En 1973, en el seno de la juventud arnedana y de la propia Asociación Sendero surgió la idea de crear una peña festiva según el modelo sanferminero. Existía una peña tradicional, la Peña Tao, que animaba la fiesta con clásicos pasacalles en la “subida” y “bajada” de la Plaza de Toros desde su sede social. Pero se creía que “había que sacar más tiempo la música a la calle”, empezando por la medianoche, espacio de tiempo vacío entre las dos sesiones de baile de Sendero Club. Un grupo de jóvenes, socios de Sendero, solicitaron a la Junta Directiva de la Asociación que entre las actividades a programar para esas fiestas  de 1973 se contemplara la posibilidad de que una charanga animase las calles en ese espacio de tiempo. La idea fue muy bien vista y se aprobó la propuesta.
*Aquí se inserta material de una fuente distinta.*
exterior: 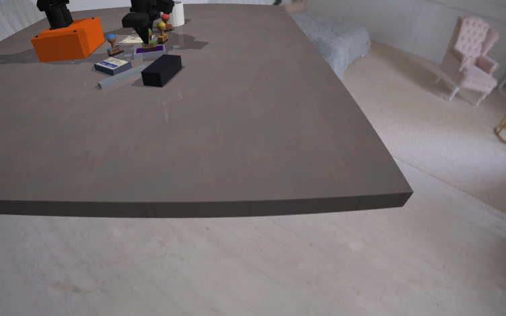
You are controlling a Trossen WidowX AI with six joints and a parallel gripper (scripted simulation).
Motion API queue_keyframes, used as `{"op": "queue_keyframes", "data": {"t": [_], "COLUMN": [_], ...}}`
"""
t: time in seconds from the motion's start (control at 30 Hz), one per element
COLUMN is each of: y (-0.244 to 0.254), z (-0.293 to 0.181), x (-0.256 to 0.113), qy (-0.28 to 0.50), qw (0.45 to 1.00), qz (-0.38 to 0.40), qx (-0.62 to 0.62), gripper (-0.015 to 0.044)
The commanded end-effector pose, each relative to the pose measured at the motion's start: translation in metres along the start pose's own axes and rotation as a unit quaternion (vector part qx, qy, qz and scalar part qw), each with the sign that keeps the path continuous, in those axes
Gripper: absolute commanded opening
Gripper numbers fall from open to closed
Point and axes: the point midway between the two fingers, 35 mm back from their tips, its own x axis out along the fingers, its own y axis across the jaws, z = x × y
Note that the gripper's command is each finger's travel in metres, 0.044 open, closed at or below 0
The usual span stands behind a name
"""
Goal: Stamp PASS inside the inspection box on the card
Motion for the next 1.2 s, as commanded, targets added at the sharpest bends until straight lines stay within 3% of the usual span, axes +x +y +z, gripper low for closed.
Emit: {"op": "queue_keyframes", "data": {"t": [0.0,1.17], "y": [-0.001,0.000], "z": [0.000,0.001], "x": [-0.003,-0.044], "qy": [0.000,-0.001], "qw": [1.000,1.000], "qz": [-0.001,-0.001], "qx": [0.000,0.000], "gripper": [0.0000,0.0000]}}
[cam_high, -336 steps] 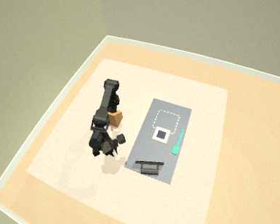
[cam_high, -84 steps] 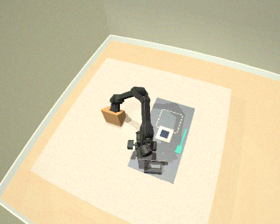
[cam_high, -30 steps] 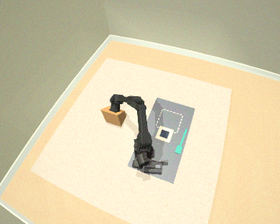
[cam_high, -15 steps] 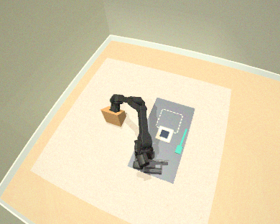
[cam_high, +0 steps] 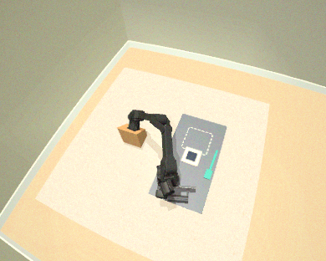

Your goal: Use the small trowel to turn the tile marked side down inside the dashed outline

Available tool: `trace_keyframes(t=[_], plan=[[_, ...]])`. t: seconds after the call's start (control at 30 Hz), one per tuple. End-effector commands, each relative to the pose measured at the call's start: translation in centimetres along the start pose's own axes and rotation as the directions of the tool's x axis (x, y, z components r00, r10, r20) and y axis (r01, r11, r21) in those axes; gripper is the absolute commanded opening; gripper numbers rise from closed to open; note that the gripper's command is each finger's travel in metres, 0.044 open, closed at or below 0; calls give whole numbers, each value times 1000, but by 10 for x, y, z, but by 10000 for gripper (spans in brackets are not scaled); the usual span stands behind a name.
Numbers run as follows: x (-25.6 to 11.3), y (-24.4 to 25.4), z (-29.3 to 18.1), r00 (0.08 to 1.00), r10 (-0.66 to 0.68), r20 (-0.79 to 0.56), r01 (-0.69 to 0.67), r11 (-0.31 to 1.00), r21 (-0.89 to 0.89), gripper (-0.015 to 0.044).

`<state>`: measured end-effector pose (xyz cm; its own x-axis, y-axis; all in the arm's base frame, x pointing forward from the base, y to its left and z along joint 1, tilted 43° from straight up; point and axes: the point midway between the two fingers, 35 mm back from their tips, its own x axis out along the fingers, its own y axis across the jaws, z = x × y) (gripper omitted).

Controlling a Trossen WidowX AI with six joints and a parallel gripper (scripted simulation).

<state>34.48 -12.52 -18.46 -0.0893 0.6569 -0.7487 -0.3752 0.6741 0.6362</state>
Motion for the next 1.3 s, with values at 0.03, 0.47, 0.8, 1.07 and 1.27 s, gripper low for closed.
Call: trace_keyframes(t=[0.03, 0.47, 0.8, 1.07, 1.27], plan=[[9, 0, 0, 1000, 3, 4, -3, 1000, -17, 100], [14, 9, -1, 1000, 3, 2, -2, 1000, -26, 100], [14, 26, -1, 1000, 4, 3, -4, 1000, -28, 100], [17, 38, -2, 1000, 5, 3, -5, 1000, -27, 100], [20, 45, -2, 1000, 6, 3, -6, 1000, -27, 100]])
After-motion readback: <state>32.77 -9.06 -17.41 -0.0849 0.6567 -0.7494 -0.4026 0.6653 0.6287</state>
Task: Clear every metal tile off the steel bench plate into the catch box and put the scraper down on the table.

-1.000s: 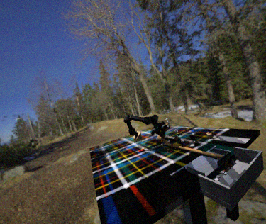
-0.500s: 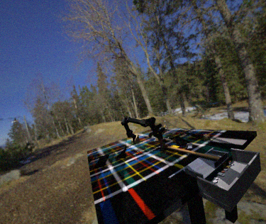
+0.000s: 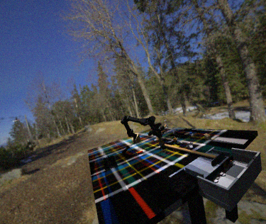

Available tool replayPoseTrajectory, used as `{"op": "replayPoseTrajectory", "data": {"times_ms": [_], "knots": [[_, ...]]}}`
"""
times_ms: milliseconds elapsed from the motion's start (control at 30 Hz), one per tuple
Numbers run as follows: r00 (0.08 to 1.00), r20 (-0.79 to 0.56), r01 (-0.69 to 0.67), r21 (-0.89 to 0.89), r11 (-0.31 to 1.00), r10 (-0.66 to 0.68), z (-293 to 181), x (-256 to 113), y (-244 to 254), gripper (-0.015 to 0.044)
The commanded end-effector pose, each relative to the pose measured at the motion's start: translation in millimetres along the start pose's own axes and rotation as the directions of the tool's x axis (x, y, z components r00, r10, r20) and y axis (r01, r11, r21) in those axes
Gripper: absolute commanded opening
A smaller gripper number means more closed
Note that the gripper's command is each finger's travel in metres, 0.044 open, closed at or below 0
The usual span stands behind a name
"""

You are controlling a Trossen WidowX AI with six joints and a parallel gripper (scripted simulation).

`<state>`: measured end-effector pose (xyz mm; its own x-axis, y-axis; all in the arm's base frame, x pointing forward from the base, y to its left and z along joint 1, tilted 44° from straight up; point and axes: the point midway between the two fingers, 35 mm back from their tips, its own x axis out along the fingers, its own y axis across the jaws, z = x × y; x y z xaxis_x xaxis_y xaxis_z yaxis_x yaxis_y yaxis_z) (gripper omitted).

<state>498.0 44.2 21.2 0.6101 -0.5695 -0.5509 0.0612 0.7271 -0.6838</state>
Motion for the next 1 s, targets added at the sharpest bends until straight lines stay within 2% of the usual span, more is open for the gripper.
{"op": "replayPoseTrajectory", "data": {"times_ms": [0,967], "knots": [[1.0,0.005,-0.006,-0.003,1.0,0.006,-3.9,-7.5,3.7,0.0],[1.0,0.003,-0.011,-0.002,1.0,0.011,-37.9,-39.3,11.5,0.0]]}}
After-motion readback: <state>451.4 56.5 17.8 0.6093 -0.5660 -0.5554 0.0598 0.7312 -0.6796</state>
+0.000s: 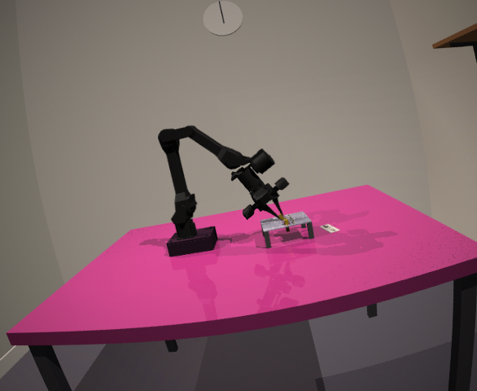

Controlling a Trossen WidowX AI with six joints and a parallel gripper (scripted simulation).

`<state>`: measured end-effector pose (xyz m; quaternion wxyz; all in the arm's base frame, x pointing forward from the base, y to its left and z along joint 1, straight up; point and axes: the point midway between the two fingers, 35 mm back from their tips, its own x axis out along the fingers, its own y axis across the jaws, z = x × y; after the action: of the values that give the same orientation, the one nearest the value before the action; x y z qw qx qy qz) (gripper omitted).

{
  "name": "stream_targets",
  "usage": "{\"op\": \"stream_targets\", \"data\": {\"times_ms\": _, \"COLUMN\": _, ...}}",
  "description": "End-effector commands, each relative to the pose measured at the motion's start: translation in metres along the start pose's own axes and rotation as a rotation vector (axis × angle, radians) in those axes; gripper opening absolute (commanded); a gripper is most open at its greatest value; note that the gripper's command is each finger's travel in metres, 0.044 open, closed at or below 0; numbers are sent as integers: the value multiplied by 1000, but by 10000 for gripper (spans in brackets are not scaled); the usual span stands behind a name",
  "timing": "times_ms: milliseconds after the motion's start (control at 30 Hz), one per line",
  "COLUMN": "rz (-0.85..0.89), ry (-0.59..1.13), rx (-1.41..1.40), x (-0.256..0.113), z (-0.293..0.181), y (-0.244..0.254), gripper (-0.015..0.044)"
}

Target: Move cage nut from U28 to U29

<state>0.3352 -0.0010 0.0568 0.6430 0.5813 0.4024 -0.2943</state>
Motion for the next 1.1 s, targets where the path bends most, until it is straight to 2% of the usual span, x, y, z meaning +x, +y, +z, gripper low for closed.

La organización de ese acto recayó en manos de los mismos jóvenes que la habían ideado. El éxito de aquel pasacalles fue comentado por toda la ciudad y animó todavía más a los jóvenes precursores para ir más lejos. Además se observó cómo el acto servía para reunir a personas de diferentes cuadrillas, con lo que se veía la posibilidad de crear una “supercuadrilla”.
 
La charanga de 1973 fue el embrión de una pequeña asociación de 36 jóvenes de Arnedo, nacidos en torno a mediados de los cincuenta, que comenzó a reunirse a partir de entonces, una juventud que presentaba unas inquietudes asociativas propias de una sociedad en tránsito hacia el modelo de vida de Europa Occidental. Se establecían relaciones de compañerismo y camaradería, y el ansia juvenil de desarrollo personal se veía posibilitado en un ámbito más libre que el de la familia y más amplio que el de la cuadrilla.
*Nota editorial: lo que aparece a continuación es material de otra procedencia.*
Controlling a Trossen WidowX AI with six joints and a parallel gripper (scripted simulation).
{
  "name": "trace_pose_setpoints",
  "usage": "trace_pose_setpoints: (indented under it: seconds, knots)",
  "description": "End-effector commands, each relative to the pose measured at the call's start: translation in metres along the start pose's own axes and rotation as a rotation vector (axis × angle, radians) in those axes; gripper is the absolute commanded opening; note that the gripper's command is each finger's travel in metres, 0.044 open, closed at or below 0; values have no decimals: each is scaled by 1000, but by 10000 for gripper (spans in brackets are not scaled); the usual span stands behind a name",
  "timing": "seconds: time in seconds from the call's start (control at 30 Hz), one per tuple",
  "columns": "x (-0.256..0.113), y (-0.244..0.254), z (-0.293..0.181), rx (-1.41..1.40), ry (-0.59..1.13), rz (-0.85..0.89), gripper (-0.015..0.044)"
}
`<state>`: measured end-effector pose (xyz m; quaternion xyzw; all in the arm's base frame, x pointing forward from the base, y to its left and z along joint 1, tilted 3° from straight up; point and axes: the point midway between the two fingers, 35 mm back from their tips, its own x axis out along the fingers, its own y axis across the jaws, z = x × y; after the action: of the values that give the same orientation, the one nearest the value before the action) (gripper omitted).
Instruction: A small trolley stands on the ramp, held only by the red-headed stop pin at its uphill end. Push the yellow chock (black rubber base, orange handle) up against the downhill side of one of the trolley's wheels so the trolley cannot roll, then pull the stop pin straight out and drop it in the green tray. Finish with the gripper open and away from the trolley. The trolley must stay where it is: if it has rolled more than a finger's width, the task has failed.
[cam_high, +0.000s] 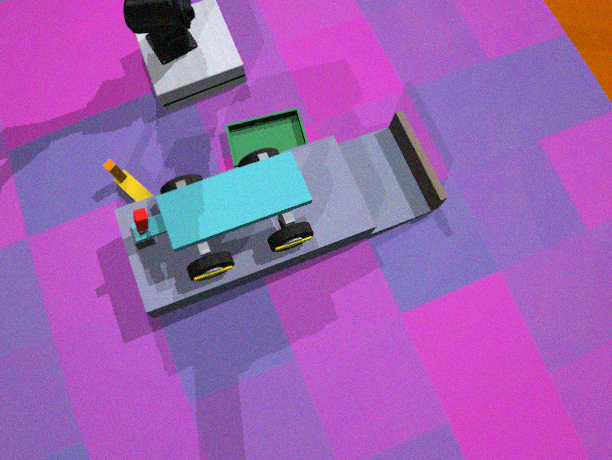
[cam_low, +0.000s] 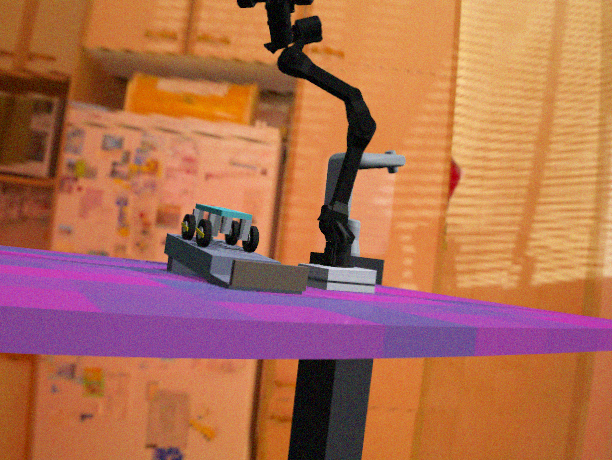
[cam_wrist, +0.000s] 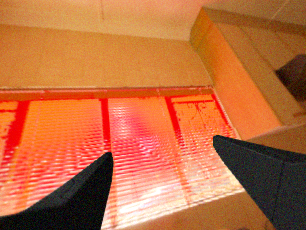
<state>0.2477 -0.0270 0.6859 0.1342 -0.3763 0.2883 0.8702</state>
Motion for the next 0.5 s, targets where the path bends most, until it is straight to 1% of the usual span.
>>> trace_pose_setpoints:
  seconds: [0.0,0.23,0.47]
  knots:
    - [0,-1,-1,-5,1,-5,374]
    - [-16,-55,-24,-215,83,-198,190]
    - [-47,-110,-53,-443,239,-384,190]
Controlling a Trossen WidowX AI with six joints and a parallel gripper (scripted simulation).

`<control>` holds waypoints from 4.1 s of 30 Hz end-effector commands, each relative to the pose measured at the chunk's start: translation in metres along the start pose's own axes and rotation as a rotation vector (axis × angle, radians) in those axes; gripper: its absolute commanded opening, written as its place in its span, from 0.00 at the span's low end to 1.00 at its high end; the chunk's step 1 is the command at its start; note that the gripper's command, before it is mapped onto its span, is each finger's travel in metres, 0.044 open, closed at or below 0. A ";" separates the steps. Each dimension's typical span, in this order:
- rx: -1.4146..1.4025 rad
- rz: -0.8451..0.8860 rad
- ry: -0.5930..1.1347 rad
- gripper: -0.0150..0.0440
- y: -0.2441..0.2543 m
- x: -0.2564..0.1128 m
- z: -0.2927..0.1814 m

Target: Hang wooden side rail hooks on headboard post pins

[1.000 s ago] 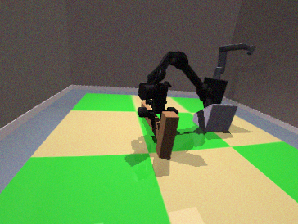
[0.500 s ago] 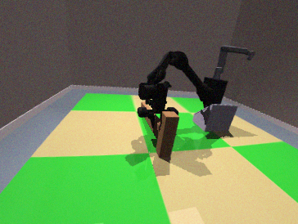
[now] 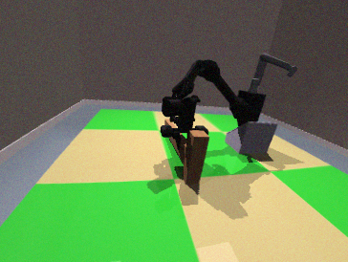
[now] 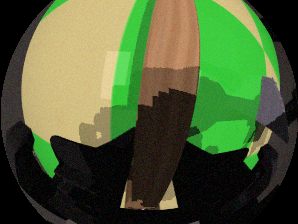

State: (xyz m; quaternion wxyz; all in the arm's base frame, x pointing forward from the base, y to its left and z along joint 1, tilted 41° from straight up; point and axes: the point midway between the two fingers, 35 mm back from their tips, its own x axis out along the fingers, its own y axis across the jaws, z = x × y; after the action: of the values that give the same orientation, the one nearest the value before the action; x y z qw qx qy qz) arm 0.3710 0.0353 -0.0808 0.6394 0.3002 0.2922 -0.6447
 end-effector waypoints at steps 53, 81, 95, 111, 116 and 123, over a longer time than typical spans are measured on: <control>-0.002 0.006 0.004 0.25 0.002 -0.004 -0.008; -0.002 0.006 0.004 0.25 0.001 -0.002 -0.011; -0.002 0.006 0.005 0.25 0.001 -0.004 -0.012; -0.001 0.006 0.005 0.25 0.001 -0.003 -0.014; -0.001 0.006 0.005 0.25 0.002 -0.003 -0.015; -0.001 0.006 0.005 0.25 0.002 -0.004 -0.016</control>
State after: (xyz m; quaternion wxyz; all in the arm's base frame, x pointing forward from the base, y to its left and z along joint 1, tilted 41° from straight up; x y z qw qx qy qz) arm 0.3713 0.0439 -0.0888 0.6390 0.2986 0.2929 -0.6455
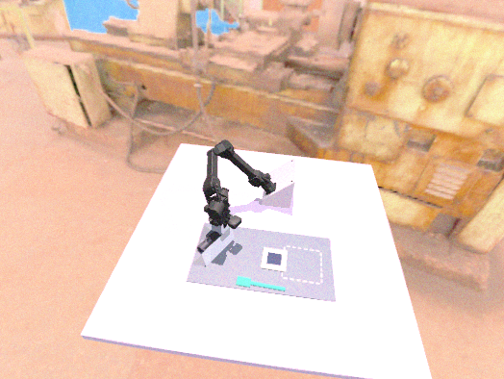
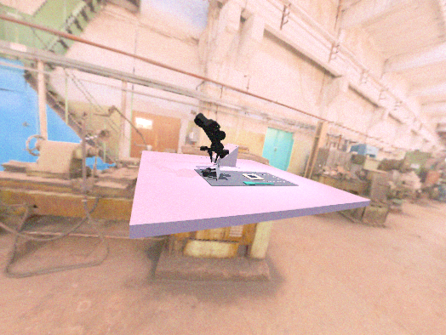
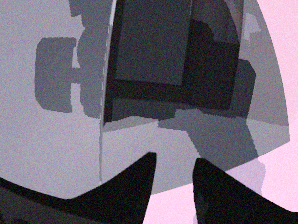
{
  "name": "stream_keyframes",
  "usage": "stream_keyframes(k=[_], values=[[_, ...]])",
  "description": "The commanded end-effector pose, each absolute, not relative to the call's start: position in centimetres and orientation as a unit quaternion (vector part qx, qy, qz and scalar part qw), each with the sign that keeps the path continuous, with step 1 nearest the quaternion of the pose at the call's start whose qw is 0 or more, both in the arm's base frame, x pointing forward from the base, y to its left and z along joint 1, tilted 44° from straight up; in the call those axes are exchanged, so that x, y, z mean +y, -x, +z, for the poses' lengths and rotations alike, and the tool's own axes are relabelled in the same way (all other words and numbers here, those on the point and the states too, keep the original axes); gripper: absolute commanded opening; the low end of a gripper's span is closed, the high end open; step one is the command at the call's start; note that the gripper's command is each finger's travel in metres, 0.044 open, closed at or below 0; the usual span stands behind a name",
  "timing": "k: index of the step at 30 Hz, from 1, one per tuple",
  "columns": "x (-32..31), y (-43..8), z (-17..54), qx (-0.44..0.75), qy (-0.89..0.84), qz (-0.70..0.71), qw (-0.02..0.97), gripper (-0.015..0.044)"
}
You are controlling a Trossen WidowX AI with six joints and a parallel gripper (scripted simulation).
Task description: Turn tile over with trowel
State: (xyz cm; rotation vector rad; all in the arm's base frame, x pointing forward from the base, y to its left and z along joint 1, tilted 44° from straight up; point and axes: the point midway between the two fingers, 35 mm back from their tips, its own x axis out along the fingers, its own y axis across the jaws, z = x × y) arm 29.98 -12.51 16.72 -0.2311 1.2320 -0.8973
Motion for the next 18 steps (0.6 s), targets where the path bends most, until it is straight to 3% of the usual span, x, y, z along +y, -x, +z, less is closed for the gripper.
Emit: stream_keyframes(k=[1, 18], values=[[-12.2, -30.3, 16.2, 0.557, 0.103, -0.407, 0.717, 0.01], [-10.0, -32.0, 14.1, 0.557, 0.103, -0.407, 0.717, 0.01]])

A principios de verano de 1974, en una de aquellas reuniones en los merenderos del Río Cidacos en torno al tradicional “rancho”, se planteará la cuestión de las próximas fiestas patronales y se recordará el éxito de la salida nocturna del año anterior.
Allí se decidirá ampliar la animación del pasacalles a todo el día, constituyendo así una auténtica peña festiva.
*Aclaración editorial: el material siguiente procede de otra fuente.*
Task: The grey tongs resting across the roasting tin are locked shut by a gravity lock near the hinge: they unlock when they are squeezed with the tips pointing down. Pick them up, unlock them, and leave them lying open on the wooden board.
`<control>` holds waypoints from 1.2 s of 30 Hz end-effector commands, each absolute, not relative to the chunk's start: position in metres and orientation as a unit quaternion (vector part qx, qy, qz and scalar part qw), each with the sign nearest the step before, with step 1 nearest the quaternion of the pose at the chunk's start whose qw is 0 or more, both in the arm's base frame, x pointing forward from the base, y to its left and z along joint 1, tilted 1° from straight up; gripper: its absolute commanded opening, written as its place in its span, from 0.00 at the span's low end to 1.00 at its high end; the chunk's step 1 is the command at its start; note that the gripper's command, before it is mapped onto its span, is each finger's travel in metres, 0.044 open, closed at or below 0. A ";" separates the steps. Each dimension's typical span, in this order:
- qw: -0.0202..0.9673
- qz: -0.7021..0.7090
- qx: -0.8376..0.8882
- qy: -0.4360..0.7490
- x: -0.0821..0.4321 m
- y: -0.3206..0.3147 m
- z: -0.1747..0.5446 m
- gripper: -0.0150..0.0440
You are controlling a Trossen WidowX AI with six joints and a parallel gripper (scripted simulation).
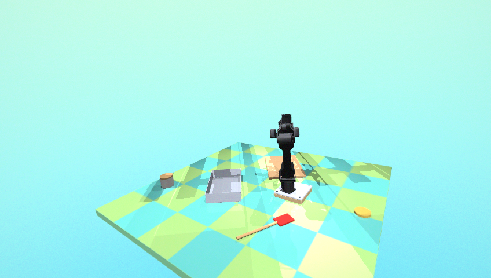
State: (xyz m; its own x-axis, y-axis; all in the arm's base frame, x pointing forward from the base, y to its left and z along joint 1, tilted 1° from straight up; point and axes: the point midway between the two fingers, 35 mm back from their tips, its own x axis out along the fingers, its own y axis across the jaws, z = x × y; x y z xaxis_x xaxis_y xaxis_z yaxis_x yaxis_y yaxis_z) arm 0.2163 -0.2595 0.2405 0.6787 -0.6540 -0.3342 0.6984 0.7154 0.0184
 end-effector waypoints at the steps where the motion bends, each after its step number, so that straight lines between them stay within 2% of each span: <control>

Así nació la Peña Lubumbas, cuyo nombre proviene de uno de tantos descubrimientos de los jóvenes arnedanos durante sus vacaciones por la costa mediterránea: uno de los combinados de moda de entonces era llamado Lubumba (batido de chocolate con coñac), que por cierto, procede del apellido de un célebre revolucionario de la independencia del Congo: Patrice Lumumba.
 
Las fiestas patronales de 1974 fueron las primeras de la Peña Lubumbas, cuya sede se encontraba en una bodega del “patio Carreto”.